## [Work item]
From the first line to the last, copy the data below word for word.

## [Supplied data]
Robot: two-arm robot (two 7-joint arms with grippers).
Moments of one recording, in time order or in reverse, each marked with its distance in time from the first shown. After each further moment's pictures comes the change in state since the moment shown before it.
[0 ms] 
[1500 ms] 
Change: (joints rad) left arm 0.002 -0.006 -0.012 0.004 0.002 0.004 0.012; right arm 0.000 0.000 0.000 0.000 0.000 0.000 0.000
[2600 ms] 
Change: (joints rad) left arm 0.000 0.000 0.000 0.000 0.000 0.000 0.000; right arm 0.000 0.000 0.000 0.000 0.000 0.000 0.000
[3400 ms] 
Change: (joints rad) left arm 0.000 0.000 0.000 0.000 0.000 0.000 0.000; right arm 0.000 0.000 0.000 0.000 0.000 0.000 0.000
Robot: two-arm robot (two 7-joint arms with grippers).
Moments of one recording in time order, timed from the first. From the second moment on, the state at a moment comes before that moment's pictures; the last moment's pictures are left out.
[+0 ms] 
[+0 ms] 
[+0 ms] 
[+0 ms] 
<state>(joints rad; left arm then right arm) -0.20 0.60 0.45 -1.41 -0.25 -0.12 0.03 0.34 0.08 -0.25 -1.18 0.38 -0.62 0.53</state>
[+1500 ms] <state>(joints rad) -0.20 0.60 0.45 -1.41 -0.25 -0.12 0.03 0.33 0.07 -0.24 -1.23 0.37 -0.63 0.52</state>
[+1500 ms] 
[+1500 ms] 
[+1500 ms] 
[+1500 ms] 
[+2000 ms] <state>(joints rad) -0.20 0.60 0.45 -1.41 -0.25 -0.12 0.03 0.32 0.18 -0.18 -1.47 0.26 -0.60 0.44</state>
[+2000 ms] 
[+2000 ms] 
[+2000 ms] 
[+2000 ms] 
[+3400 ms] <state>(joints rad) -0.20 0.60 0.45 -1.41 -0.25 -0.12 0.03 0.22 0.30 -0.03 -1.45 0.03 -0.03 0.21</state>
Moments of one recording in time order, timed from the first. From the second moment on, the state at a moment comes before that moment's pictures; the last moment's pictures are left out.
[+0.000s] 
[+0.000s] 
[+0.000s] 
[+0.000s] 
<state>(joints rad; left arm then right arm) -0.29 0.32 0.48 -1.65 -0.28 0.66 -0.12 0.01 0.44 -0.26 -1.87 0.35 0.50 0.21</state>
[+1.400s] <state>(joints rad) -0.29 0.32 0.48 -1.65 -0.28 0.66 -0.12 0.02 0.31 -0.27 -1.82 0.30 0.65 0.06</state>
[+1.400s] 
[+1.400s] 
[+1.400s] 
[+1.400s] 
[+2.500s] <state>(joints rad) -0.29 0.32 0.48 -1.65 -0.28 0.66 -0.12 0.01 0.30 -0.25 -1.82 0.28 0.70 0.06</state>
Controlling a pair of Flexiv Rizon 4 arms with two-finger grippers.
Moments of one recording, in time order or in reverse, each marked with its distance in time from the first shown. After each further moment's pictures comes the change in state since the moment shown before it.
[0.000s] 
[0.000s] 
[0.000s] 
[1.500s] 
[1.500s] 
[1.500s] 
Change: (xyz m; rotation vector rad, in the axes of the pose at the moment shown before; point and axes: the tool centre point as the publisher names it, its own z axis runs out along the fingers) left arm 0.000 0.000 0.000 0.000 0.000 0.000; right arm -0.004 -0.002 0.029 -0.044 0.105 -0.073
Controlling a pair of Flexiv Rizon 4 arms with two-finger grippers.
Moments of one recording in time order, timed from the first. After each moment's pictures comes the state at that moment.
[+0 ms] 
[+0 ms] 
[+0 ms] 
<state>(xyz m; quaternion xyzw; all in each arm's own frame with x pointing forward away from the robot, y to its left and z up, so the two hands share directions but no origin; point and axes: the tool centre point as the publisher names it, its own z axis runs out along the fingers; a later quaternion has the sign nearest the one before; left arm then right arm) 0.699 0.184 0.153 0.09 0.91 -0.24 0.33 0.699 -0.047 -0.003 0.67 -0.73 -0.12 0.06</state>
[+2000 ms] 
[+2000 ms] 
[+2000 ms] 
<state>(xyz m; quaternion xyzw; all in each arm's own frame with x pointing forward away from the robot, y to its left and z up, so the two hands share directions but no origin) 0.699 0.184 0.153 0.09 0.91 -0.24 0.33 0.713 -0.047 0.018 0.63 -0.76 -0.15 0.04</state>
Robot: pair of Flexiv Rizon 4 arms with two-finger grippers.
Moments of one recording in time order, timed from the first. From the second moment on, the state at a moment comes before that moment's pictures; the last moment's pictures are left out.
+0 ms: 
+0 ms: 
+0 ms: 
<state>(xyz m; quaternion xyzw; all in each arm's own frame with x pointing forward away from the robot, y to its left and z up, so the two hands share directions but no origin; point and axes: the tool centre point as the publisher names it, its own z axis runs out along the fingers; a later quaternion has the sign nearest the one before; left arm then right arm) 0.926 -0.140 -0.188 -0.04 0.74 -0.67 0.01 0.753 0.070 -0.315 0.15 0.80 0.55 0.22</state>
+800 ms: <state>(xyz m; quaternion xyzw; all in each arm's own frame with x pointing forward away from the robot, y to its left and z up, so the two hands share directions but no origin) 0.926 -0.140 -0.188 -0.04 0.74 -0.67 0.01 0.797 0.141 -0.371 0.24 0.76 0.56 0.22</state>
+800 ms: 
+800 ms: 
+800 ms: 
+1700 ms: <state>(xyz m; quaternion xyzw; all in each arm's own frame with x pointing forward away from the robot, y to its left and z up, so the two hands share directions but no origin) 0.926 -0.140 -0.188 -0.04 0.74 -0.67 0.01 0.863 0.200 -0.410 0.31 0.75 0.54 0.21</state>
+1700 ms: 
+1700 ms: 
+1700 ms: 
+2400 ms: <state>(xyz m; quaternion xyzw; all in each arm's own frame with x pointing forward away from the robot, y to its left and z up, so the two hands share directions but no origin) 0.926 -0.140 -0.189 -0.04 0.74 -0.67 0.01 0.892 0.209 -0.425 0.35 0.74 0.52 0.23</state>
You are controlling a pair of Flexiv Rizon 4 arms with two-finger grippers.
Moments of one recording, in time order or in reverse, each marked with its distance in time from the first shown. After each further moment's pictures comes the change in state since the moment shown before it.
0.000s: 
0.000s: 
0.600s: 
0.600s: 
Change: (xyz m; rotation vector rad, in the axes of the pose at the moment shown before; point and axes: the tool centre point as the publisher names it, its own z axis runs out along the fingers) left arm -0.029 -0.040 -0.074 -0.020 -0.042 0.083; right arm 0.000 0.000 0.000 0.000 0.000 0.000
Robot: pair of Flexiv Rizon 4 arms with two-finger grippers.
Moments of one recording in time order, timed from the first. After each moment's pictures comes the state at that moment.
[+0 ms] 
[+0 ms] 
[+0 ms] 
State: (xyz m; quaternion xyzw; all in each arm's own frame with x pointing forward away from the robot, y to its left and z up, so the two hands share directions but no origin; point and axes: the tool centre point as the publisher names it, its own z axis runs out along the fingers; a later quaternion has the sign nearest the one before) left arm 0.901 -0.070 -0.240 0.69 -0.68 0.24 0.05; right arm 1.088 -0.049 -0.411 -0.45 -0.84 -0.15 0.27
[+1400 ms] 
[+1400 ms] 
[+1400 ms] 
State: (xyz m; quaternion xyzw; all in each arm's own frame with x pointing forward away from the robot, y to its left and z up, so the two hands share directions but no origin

## [Exercise solution]
Robot: two-arm robot (two 7-joint arms with grippers).
Moments of one recording, in time order or in reverse, each marked with its distance in time from the first shown. After each further moment's pictures comes the change in state since the moment shown before it.
[0 ms] 
[1500 ms] 
Change: (joints rad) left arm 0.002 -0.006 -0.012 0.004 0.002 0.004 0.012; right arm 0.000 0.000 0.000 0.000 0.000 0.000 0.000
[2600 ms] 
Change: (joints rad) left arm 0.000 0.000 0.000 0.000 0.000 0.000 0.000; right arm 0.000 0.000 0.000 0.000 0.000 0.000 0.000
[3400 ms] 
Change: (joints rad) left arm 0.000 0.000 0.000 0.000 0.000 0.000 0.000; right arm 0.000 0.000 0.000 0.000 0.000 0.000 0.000
Robot: two-arm robot (two 7-joint arms with grippers).
Moments of one recording in time order, timed from the first. From the second moment on, the state at a moment comes before that moment's pictures; the last moment's pictures are left out.
[+0 ms] 
[+0 ms] 
[+0 ms] 
[+0 ms] 
<state>(joints rad; left arm then right arm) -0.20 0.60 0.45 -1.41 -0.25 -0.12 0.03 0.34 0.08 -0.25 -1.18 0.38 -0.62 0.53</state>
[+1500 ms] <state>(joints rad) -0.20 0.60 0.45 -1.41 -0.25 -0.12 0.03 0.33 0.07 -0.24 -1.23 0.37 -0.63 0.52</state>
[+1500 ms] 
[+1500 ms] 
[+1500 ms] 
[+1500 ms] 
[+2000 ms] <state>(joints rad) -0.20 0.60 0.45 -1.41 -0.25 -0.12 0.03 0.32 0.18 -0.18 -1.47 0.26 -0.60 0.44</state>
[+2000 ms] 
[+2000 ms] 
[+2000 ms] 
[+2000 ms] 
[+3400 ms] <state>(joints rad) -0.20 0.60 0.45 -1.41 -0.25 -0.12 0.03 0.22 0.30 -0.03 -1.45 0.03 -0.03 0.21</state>
Moments of one recording in time order, timed from the first. From the second moment on, the state at a moment comes before that moment's pictures; the last moment's pictures are left out.
[+0.000s] 
[+0.000s] 
[+0.000s] 
[+0.000s] 
<state>(joints rad; left arm then right arm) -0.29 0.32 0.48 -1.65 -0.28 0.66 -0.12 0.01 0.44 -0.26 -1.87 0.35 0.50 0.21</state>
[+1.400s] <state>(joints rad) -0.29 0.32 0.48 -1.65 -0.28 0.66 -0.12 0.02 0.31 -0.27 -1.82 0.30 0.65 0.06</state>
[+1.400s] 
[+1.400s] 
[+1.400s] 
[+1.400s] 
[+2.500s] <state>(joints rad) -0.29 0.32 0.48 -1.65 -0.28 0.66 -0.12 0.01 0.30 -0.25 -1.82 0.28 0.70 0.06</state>
Controlling a pair of Flexiv Rizon 4 arms with two-finger grippers.
Moments of one recording, in time order or in reverse, each marked with its distance in time from the first shown. After each further moment's pictures comes the change in state since the moment shown before it.
[0.000s] 
[0.000s] 
[0.000s] 
[1.500s] 
[1.500s] 
[1.500s] 
Change: (xyz m; rotation vector rad, in the axes of the pose at the moment shown before; point and axes: the tool centre point as the publisher names it, its own z axis runs out along the fingers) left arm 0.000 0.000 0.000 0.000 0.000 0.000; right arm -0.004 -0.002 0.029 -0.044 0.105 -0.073
Controlling a pair of Flexiv Rizon 4 arms with two-finger grippers.
Moments of one recording in time order, timed from the first. After each moment's pictures comes the state at that moment.
[+0 ms] 
[+0 ms] 
[+0 ms] 
<state>(xyz m; quaternion xyzw; all in each arm's own frame with x pointing forward away from the robot, y to its left and z up, so the two hands share directions but no origin; point and axes: the tool centre point as the publisher names it, its own z axis runs out along the fingers; a later quaternion has the sign nearest the one before; left arm then right arm) 0.699 0.184 0.153 0.09 0.91 -0.24 0.33 0.699 -0.047 -0.003 0.67 -0.73 -0.12 0.06</state>
[+2000 ms] 
[+2000 ms] 
[+2000 ms] 
<state>(xyz m; quaternion xyzw; all in each arm's own frame with x pointing forward away from the robot, y to its left and z up, so the two hands share directions but no origin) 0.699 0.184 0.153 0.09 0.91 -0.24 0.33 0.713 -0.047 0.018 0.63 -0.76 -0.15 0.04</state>
Robot: pair of Flexiv Rizon 4 arms with two-finger grippers.
Moments of one recording in time order, timed from the first. From the second moment on, the state at a moment comes before that moment's pictures; the last moment's pictures are left out.
+0 ms: 
+0 ms: 
+0 ms: 
<state>(xyz m; quaternion xyzw; all in each arm's own frame with x pointing forward away from the robot, y to its left and z up, so the two hands share directions but no origin; point and axes: the tool centre point as the publisher names it, its own z axis runs out along the fingers; a later quaternion has the sign nearest the one before; left arm then right arm) 0.926 -0.140 -0.188 -0.04 0.74 -0.67 0.01 0.753 0.070 -0.315 0.15 0.80 0.55 0.22</state>
+800 ms: <state>(xyz m; quaternion xyzw; all in each arm's own frame with x pointing forward away from the robot, y to its left and z up, so the two hands share directions but no origin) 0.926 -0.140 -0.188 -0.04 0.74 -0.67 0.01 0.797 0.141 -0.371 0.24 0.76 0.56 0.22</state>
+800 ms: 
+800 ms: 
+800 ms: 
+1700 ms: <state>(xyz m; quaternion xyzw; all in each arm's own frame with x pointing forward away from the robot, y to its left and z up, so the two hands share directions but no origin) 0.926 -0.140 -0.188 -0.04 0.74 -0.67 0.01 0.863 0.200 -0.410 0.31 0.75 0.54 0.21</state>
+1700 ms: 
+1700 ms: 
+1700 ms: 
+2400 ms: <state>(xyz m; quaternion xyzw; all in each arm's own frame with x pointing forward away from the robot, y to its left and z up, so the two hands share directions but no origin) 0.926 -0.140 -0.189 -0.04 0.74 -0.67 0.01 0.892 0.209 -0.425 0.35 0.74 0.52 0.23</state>
You are controlling a pair of Flexiv Rizon 4 arms with two-finger grippers.
Moments of one recording, in time order or in reverse, each marked with its distance in time from the first shown. After each further moment's pictures comes the change in state since the moment shown before it.
0.000s: 
0.000s: 
0.600s: 
0.600s: 
Change: (xyz m; rotation vector rad, in the axes of the pose at the moment shown before; point and axes: the tool centre point as the publisher names it, its own z axis runs out along the fingers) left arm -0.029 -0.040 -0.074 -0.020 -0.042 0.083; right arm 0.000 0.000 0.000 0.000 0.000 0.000
Robot: pair of Flexiv Rizon 4 arms with two-finger grippers.
Moments of one recording in time order, timed from the first. After each moment's pictures comes the state at that moment.
[+0 ms] 
[+0 ms] 
[+0 ms] 
State: (xyz m; quaternion xyzw; all in each arm's own frame with x pointing forward away from the robot, y to its left and z up, so the two hands share directions but no origin; point and axes: the tool centre point as the publisher names it, its own z axis runs out along the fingers; a later quaternion has the sign nearest the one before) left arm 0.901 -0.070 -0.240 0.69 -0.68 0.24 0.05; right arm 1.088 -0.049 -0.411 -0.45 -0.84 -0.15 0.27
[+1400 ms] 
[+1400 ms] 
[+1400 ms] 
State: (xyz m; quaternion xyzw; all in each arm's own frame with x pointing forward away from the robot, y to its left and z up, so the two hands share directions but no origin

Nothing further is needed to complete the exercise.